* _Task description_
The entries are to be written out again with no differences.
+--
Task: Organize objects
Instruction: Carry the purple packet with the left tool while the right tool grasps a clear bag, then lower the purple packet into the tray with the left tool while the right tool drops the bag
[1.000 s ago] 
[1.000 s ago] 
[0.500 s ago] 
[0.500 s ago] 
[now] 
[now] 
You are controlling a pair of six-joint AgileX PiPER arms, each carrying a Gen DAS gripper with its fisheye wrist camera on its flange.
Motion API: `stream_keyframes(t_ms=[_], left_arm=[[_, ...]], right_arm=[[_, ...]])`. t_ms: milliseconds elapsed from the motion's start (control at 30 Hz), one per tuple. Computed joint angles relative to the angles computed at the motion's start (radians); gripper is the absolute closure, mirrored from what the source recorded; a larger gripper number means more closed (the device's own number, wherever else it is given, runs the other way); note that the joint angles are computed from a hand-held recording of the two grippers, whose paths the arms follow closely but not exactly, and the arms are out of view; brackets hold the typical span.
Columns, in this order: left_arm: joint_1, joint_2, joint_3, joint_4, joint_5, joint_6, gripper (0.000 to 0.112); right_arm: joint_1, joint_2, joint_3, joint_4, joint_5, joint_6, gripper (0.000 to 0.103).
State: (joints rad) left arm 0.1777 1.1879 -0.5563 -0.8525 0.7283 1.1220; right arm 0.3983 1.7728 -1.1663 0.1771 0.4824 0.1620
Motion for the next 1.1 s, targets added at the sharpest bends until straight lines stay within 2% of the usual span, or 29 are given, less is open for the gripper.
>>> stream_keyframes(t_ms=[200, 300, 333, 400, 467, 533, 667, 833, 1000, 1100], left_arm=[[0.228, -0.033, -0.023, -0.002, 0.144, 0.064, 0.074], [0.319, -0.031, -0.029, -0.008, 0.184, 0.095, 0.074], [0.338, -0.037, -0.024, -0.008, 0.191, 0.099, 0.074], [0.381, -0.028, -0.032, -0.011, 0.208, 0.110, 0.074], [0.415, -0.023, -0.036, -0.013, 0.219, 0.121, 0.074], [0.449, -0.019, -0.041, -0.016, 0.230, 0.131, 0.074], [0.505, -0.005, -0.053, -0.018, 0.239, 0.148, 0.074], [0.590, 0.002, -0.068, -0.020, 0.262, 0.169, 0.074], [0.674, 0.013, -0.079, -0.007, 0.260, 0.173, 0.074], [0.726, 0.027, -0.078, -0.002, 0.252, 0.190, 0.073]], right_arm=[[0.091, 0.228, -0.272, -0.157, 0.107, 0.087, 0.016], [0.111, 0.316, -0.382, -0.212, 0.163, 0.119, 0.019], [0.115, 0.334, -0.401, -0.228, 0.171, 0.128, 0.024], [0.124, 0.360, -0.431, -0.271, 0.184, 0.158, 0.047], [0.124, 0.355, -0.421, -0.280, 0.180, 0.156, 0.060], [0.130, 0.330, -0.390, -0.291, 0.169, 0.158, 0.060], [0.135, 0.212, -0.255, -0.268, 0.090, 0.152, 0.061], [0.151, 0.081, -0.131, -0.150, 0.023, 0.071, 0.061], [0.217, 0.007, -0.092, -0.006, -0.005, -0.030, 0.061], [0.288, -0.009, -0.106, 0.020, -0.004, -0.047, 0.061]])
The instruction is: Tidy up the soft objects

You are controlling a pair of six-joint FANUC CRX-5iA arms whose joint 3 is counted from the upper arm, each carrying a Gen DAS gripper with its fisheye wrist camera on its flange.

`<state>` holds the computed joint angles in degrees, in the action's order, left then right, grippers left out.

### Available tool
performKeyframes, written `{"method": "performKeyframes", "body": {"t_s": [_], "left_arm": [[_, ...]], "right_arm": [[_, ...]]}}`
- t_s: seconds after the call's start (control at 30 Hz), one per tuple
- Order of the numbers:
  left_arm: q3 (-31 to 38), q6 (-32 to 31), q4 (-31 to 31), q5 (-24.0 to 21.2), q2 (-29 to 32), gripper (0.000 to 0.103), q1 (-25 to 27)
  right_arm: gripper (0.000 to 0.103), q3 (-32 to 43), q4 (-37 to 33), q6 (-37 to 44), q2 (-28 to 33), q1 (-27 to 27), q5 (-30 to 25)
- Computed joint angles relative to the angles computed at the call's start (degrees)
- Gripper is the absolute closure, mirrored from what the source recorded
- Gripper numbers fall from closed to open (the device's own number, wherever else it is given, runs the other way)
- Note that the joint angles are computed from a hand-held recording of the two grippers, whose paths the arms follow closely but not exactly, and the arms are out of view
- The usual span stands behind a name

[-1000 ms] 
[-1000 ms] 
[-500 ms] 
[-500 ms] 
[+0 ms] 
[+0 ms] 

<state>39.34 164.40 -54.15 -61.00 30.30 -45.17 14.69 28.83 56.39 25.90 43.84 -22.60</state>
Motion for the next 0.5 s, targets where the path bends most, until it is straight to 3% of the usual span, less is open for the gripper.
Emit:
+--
* _Answer to this task_
Task: Organize objects
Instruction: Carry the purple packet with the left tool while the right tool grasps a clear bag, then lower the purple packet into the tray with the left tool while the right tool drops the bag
[1.000 s ago] 
[1.000 s ago] 
[0.500 s ago] 
[0.500 s ago] 
[now] 
[now] 
You are controlling a pair of six-joint AgileX PiPER arms, each carrying a Gen DAS gripper with its fisheye wrist camera on its flange.
Motion API: `stream_keyframes(t_ms=[_], left_arm=[[_, ...]], right_arm=[[_, ...]])`. t_ms: milliseconds elapsed from the motion's start (control at 30 Hz), one per tuple. Computed joint angles relative to the angles computed at the motion's start (radians); gripper is the absolute closure, mirrored from what the source recorded; a larger gripper number means more closed (the device's own number, wherever else it is given, runs the other way); note that the joint angles are computed from a hand-held recording of the two grippers, whose paths the arms follow closely but not exactly, and the arms are out of view; brackets hold the typical span.
Columns, in this order: left_arm: joint_1, joint_2, joint_3, joint_4, joint_5, joint_6, gripper (0.000 to 0.112); right_arm: joint_1, joint_2, joint_3, joint_4, joint_5, joint_6, gripper (0.000 to 0.103).
State: (joints rad) left arm 0.1777 1.1879 -0.5563 -0.8525 0.7283 1.1220; right arm 0.3983 1.7728 -1.1663 0.1771 0.4824 0.1620
Motion for the next 1.1 s, targets added at the sharpest bends until straight lines stay within 2% of the usual span, or 29 are given, less is open for the gripper.
>>> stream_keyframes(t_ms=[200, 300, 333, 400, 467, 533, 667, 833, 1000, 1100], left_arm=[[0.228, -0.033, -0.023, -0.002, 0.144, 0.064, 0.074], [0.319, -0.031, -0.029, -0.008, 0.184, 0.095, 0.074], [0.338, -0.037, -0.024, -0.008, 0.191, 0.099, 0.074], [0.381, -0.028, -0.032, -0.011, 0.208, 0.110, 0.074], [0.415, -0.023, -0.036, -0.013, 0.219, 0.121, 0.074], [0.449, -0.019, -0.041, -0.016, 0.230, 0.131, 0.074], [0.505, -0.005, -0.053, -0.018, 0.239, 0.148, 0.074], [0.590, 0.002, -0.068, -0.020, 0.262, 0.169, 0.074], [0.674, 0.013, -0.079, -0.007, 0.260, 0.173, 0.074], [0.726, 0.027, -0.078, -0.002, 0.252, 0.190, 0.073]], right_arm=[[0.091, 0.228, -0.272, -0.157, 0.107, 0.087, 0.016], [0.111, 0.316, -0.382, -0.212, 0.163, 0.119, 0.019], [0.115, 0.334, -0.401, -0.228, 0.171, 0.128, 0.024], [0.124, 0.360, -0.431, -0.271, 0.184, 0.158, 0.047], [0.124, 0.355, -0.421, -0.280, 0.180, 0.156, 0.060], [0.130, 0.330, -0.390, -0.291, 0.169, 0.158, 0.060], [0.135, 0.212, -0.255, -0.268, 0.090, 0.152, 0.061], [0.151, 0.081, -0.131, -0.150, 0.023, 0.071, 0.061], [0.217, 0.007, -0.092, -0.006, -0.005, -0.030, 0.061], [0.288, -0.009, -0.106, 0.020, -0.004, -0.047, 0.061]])
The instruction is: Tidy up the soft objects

You are controlling a pair of six-joint FANUC CRX-5iA arms whose joint 3 is counted from the upper arm, each carrying a Gen DAS gripper with its fisheye wrist camera on its flange.

`<state>` holds the computed joint angles in degrees, in the action's order, left then right, grippers left out.

### Available tool
performKeyframes, written `{"method": "performKeyframes", "body": {"t_s": [_], "left_arm": [[_, ...]], "right_arm": [[_, ...]]}}`
- t_s: seconds after the call's start (control at 30 Hz), one per tuple
- Order of the numbers:
  left_arm: q3 (-31 to 38), q6 (-32 to 31), q4 (-31 to 31), q5 (-24.0 to 21.2), q2 (-29 to 32), gripper (0.000 to 0.103), q1 (-25 to 27)
  right_arm: gripper (0.000 to 0.103), q3 (-32 to 43), q4 (-37 to 33), q6 (-37 to 44), q2 (-28 to 33), q1 (-27 to 27), q5 (-30 to 25)
- Computed joint angles relative to the angles computed at the call's start (degrees)
- Gripper is the absolute closure, mirrored from what the source recorded
- Gripper numbers fall from closed to open (the device's own number, wherever else it is given, runs the other way)
- Note that the joint angles are computed from a hand-held recording of the two grippers, whose paths the arms follow closely but not exactly, and the arms are out of view
- The usual span stands behind a name

[-1000 ms] 
[-1000 ms] 
[-500 ms] 
[-500 ms] 
[+0 ms] 
[+0 ms] 

<state>39.34 164.40 -54.15 -61.00 30.30 -45.17 14.69 28.83 56.39 25.90 43.84 -22.60</state>
Motion for the next 0.5 s, targets where the path bends most, until it is straight to 3% of the usual span, less is open for the gripper.
Emit:

Nothing remains to be done in this exercise.